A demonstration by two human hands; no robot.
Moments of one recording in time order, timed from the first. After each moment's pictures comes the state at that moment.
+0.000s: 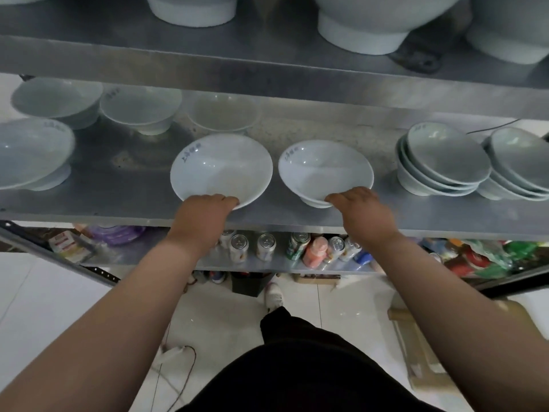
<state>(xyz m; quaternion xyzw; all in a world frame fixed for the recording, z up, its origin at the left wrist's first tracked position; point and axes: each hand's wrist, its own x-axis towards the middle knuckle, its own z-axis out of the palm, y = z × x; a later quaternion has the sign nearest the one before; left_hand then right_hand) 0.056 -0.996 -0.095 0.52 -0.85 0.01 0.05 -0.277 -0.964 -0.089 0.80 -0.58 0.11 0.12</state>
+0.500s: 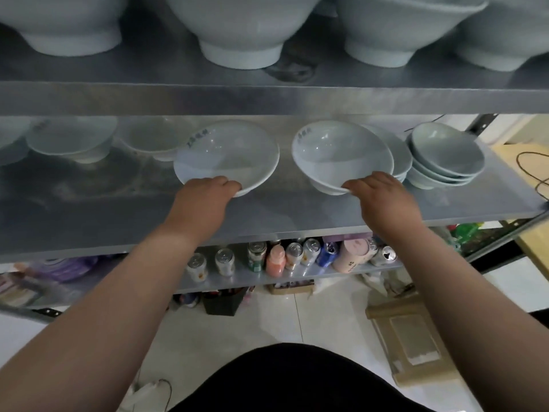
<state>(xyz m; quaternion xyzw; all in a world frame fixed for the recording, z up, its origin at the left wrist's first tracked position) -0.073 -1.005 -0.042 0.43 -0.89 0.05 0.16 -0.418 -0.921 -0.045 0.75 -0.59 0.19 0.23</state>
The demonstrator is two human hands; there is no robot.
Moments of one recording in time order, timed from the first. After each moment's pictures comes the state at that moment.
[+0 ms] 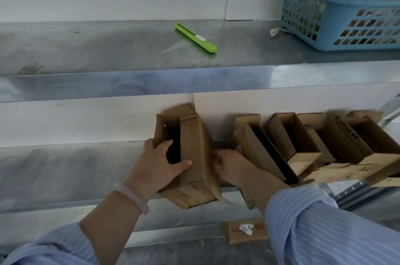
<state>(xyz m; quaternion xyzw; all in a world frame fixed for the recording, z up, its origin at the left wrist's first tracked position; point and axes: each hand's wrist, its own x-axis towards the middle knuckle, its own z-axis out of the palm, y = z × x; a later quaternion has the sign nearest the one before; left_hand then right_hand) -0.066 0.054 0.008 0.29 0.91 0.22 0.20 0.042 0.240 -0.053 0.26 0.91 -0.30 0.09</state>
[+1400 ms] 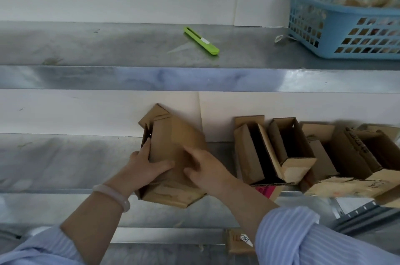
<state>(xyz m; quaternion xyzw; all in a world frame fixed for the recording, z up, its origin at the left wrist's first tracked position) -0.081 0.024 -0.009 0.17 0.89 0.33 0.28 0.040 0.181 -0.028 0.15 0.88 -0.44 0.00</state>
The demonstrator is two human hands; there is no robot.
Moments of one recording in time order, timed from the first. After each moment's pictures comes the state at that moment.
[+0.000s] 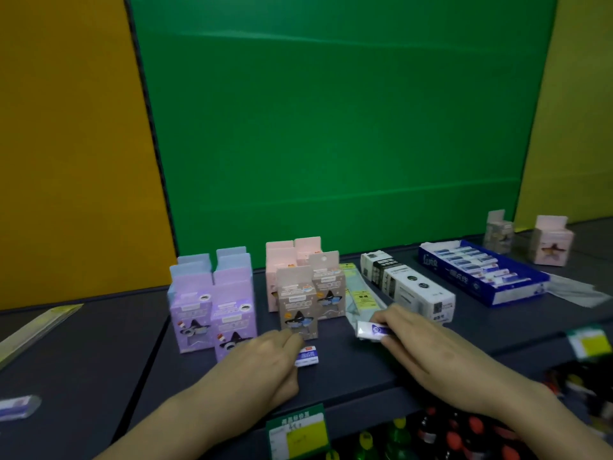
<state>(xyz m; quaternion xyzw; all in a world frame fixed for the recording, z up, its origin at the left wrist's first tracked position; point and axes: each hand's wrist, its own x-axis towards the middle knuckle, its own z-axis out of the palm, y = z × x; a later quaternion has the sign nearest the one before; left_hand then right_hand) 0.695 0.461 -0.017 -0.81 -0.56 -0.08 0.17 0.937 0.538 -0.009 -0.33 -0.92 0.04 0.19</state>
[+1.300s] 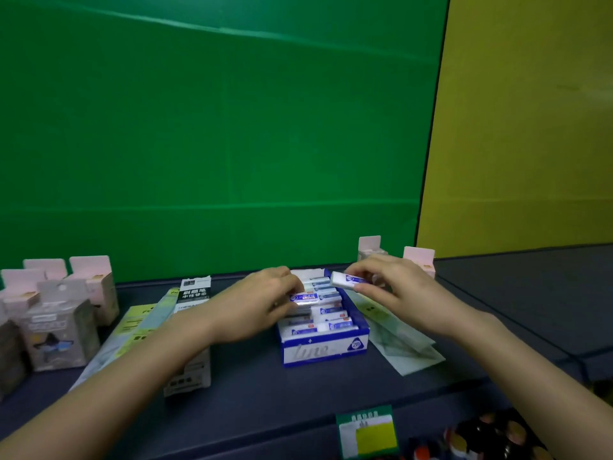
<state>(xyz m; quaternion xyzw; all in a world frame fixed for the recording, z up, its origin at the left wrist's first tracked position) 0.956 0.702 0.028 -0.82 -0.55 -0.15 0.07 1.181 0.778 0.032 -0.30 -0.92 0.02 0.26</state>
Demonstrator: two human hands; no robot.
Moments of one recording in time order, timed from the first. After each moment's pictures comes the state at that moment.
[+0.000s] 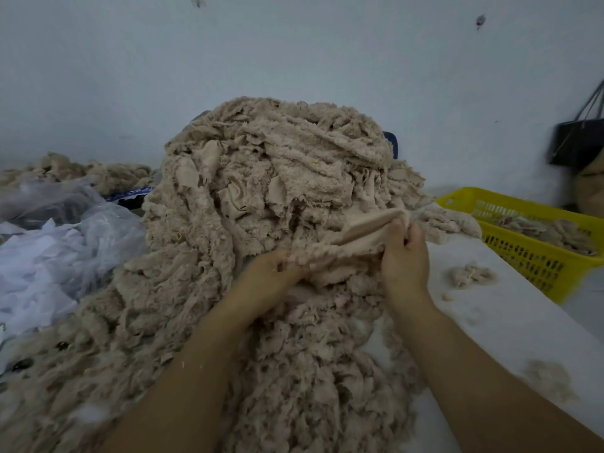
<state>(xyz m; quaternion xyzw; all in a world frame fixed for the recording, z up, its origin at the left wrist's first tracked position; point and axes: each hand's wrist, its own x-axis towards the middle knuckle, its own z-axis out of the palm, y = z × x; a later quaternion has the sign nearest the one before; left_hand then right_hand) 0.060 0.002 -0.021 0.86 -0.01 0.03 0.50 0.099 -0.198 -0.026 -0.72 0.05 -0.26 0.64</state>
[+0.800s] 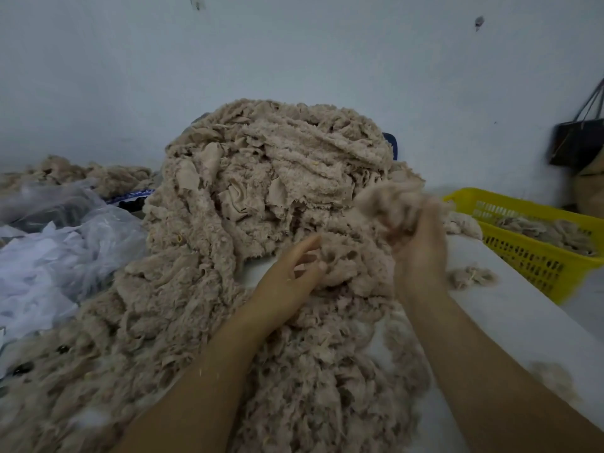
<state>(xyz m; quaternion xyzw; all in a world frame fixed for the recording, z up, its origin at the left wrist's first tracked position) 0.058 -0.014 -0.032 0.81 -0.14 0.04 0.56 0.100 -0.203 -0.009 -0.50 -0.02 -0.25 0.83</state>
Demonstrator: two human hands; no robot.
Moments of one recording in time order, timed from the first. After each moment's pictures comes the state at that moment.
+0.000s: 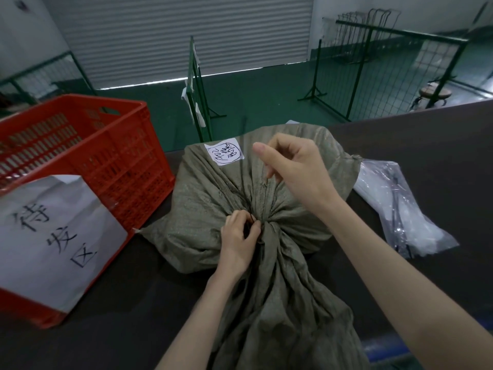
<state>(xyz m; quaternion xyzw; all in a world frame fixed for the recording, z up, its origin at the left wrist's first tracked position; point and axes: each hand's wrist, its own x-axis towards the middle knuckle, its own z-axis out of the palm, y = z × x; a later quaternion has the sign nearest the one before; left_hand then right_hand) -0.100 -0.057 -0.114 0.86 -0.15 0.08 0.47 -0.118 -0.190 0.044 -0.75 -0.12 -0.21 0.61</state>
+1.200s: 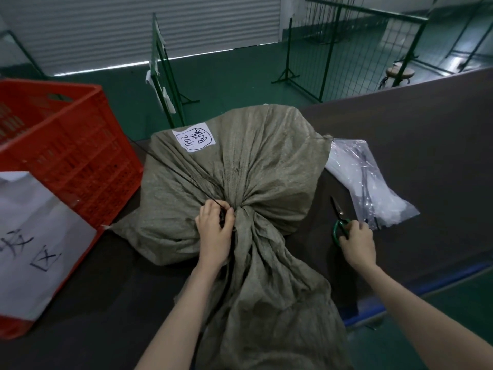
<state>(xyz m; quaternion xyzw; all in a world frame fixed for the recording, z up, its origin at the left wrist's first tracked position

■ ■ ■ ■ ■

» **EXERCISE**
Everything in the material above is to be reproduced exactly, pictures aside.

» **WRITTEN RESPONSE**
A demonstration by two human hands; no robot.
Moments of one recording in time order, timed from the first. After each moment's pictures comes the state at that moment.
+0.000s: 
<state>(xyz m; quaternion xyzw; all in a world frame fixed for the recording, z up, its origin at the left wrist's first tracked position; point and axes: each hand's wrist, its own x-axis towards the middle knuckle, its own z-axis out of the palm, y = z × x; a later quaternion has the sign nearest the one before; left_hand then right_hand) 0.056 -0.996 -0.095 0.52 -0.85 0.01 0.05 -0.277 -0.964 -0.089 0.80 -0.58 0.11 0.12</state>
+0.500s: 
<state>(xyz m; quaternion xyzw; all in a world frame fixed for the recording, z up, its origin at the left wrist's first tracked position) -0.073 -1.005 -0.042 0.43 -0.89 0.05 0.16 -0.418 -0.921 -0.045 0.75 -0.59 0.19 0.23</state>
The demonstrator is two human hands; there is no robot.
Moments of one recording in time order, timed from the first. After each moment's pictures comes the state at that moment.
[+0 ms] 
<state>(xyz m; quaternion xyzw; all in a world frame fixed for the recording, z up, its origin at the left wrist's first tracked position; point and axes: each hand's wrist, its own x-axis towards the middle knuckle, its own z-axis out of the palm, y = z × x; a later quaternion has the sign nearest the one before; left_hand then right_hand) -0.066 0.054 0.008 0.29 0.91 0.22 0.20 0.042 0.240 -0.053 0.26 0.91 -0.30 0.09</state>
[+1400 ms] 
<state>(xyz m; quaternion xyzw; all in a world frame fixed for the recording, z up, its origin at the left wrist's first tracked position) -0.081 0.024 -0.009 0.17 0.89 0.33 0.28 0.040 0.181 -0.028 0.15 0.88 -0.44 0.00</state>
The demonstrator is two human hands; there is no robot.
Moments of one recording in time order, timed from the first. After each moment's pictures comes the state at that moment.
[+0.000s] 
<state>(xyz m; quaternion xyzw; all in a world frame fixed for the recording, z up, its origin at the left wrist's first tracked position; point and axes: each hand's wrist, its own x-axis towards the middle knuckle, its own z-axis out of the palm, y = z × x; a later quaternion has the sign nearest the one before; left_hand then right_hand) 0.695 0.461 -0.017 -0.81 -0.56 -0.08 0.17 0.937 0.538 -0.009 -0.33 -0.92 0.04 0.19</state>
[+1.300s] 
<state>(xyz m; quaternion xyzw; all in a world frame fixed for the recording, z up, its origin at the left wrist's first tracked position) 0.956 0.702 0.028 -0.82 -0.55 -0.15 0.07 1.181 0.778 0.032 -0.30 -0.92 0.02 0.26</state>
Demonstrator: two human hands; no robot.
Moments of one recording in time order, timed from the first. After each moment's pictures comes the state at that moment.
[+0.000s] 
<state>(xyz m; quaternion xyzw; all in a world frame fixed for the recording, z up, its origin at the left wrist's first tracked position; point and axes: each hand's wrist, its own x-axis towards the middle knuckle, its own z-axis out of the palm, y = z × x; a later quaternion has the sign nearest the one before; left_hand then right_hand) 0.060 0.002 -0.021 0.86 -0.01 0.03 0.50 0.099 -0.198 -0.026 -0.72 0.05 -0.26 0.64</state>
[+0.800s] 
<state>(xyz m; quaternion xyzw; all in a world frame fixed for the recording, z up, its origin at the left wrist's first tracked position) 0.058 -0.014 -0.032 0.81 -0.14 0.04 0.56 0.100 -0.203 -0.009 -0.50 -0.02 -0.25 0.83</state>
Demonstrator: two human hands; no robot.
Moments of one recording in time order, timed from the first. After each moment's pictures comes the state at that moment.
+0.000s: 
<state>(xyz m; quaternion xyzw; all in a world frame fixed for the recording, z up, its origin at the left wrist's first tracked position; point and axes: each hand's wrist, its own x-axis towards the middle knuckle, its own z-axis out of the palm, y = z × x; a later quaternion has the sign nearest the one before; left_hand then right_hand) -0.100 -0.057 -0.114 0.86 -0.15 0.08 0.47 -0.118 -0.190 0.044 -0.75 -0.12 -0.21 0.61</state>
+1.200s: 
<state>(xyz m; quaternion xyzw; all in a world frame fixed for the recording, z up, its origin at the left wrist's first tracked position

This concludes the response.